WORK TO COMPLETE: Every record below must be returned word for word, with the pictures left out.

**** INPUT

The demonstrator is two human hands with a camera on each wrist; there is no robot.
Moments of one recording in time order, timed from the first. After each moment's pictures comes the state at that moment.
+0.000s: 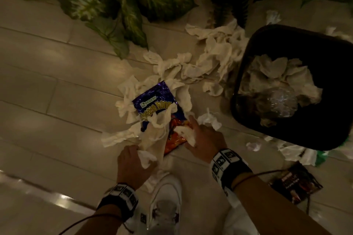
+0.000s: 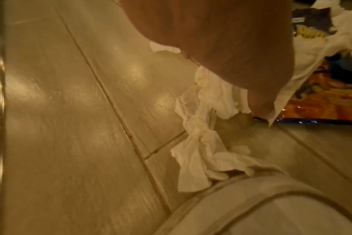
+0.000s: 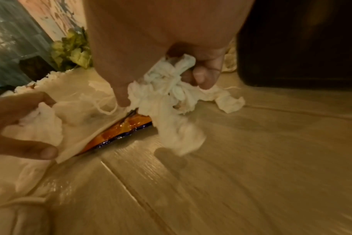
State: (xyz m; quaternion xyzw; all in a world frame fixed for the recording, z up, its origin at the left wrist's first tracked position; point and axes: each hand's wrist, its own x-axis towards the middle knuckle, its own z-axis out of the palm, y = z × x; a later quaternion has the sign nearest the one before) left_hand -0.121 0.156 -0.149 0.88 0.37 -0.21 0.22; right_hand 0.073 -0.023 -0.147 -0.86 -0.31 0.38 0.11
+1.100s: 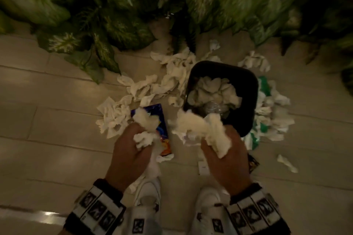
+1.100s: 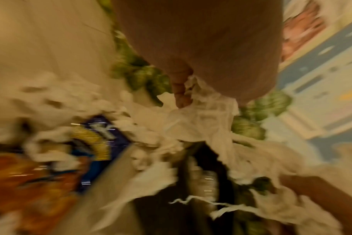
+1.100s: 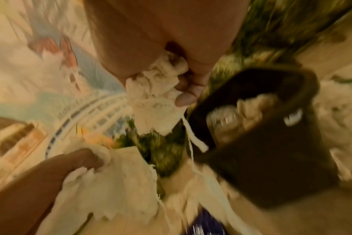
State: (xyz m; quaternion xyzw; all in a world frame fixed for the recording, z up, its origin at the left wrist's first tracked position) left_hand 0.024 0.110 0.086 0.85 0.18 0.02 0.50; right_hand 0.095 -0.106 0.088 -0.87 -0.06 0.13 0.48
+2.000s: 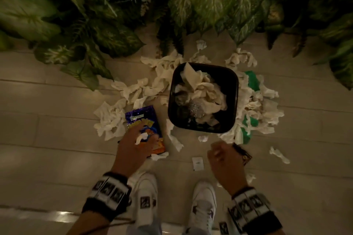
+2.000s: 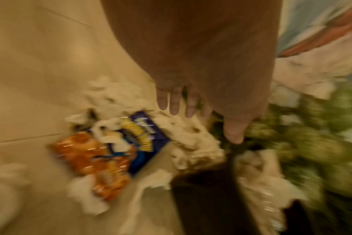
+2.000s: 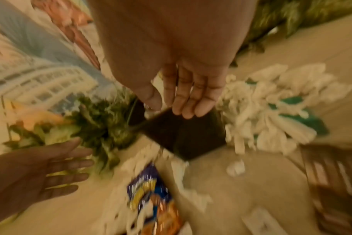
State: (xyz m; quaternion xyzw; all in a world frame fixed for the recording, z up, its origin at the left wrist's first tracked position) left_hand 0.036 0.078 0.070 0.80 0.34 -0.15 0.47; right_hand 0.080 -0.181 0.054 -0.89 0.06 0.26 0.37
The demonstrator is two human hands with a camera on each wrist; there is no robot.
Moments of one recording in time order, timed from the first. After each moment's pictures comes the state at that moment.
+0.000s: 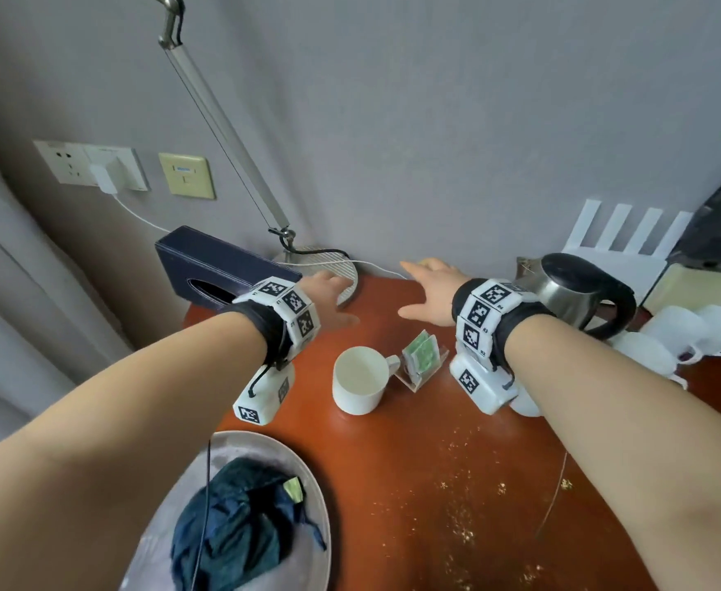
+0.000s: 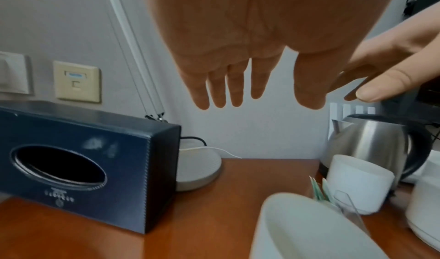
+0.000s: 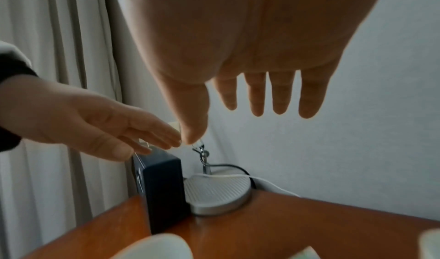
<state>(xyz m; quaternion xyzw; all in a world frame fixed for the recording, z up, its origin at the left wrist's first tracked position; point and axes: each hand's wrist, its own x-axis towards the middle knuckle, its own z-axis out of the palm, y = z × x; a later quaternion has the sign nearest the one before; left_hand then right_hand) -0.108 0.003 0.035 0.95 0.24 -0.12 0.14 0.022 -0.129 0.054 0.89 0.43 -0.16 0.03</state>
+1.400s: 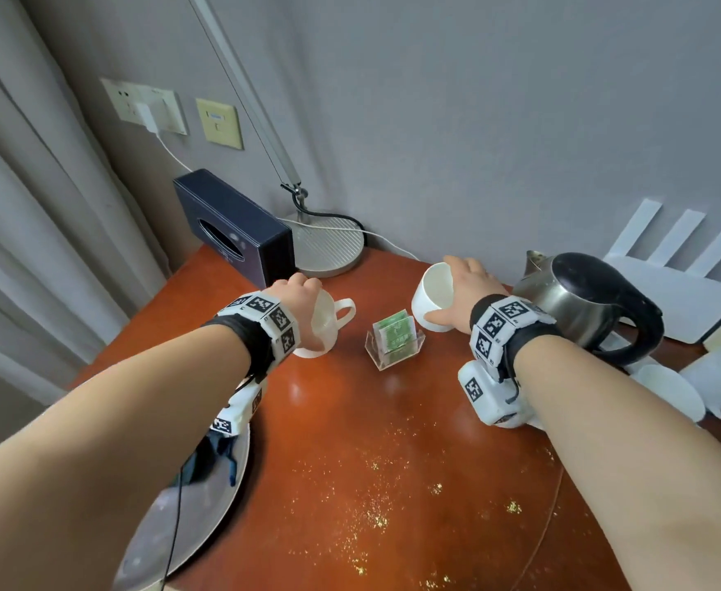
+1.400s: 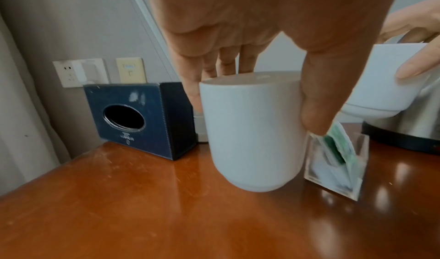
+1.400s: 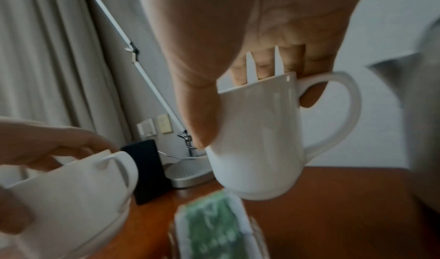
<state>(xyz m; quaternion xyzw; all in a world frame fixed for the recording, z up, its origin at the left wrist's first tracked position) -0.091 -0.077 -0.012 0.88 0.43 -0.17 0.09 0.111 -0.196 0.000 0.88 0.45 -0.14 -0.03</state>
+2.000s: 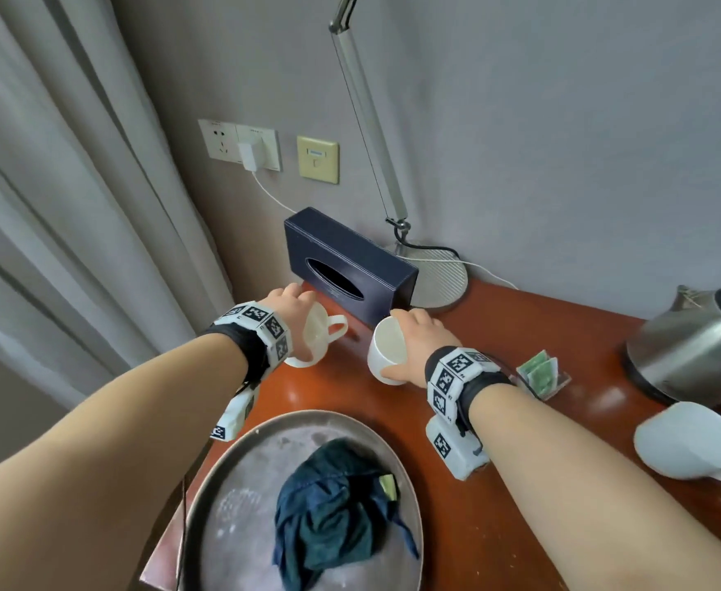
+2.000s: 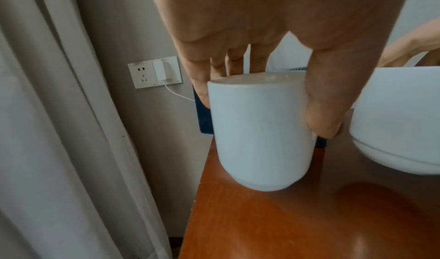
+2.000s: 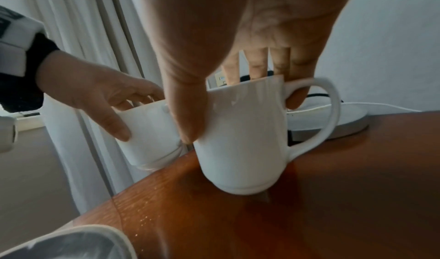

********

EXERCISE ANSWER:
The demonstrator is two human hands with a camera on each wrist; there is no robot.
Moments of one recording in time order, timed from the first. After each moment's pictures comes the state at that moment.
+0.000s: 
+0.000s: 
+0.000s: 
State: (xyz m; quaternion xyzw; all in a world frame fixed for the recording, z up, its origin at the left wrist's first tracked position; point and axes: each hand's wrist, its own x-axis towards the middle knuckle, its own z-axis out of the palm, y = z × x; a later quaternion has the sign nearest the one before) left_hand -0.121 0.156 -0.149 0.88 0.37 -0.21 0.22; right_hand 0.073 -0.023 -0.147 -0.86 -0.31 0.38 0.11
+1.100s: 
+1.100s: 
+1.100s: 
State: (xyz m; quaternion xyzw; all in a world frame fixed for the recording, z up, its origin at the left wrist's first tracked position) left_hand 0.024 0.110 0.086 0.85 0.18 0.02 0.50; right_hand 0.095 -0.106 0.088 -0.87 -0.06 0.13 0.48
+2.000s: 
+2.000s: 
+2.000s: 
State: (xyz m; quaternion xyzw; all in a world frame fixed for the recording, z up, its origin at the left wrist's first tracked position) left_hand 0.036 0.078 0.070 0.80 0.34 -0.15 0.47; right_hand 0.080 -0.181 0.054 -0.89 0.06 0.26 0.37
The demonstrator is two human hands with a camera on each wrist; there is no robot.
Moments of one recording in time order, timed from the first. After each moment's pictures comes the state at that moment.
+0.000s: 
+0.000s: 
+0.000s: 
<state>(xyz m; quaternion xyzw; all in a world frame fixed for the recording, z up, its origin at the left wrist's first tracked position; point and axes: each hand's wrist, its own x-axis towards the middle knuckle, its own z-axis out of the palm, y = z × x; a later quaternion has the sign nearest the one before; left_hand then right_hand) -0.108 0.003 0.035 0.95 0.24 -0.12 0.14 0.022 -0.129 0.054 0.89 0.43 -0.16 0.03</state>
+1.400s: 
+1.400s: 
+1.400s: 
<state>(xyz m; quaternion xyzw; all in a world frame fixed for the recording, z up, its origin at the left wrist's first tracked position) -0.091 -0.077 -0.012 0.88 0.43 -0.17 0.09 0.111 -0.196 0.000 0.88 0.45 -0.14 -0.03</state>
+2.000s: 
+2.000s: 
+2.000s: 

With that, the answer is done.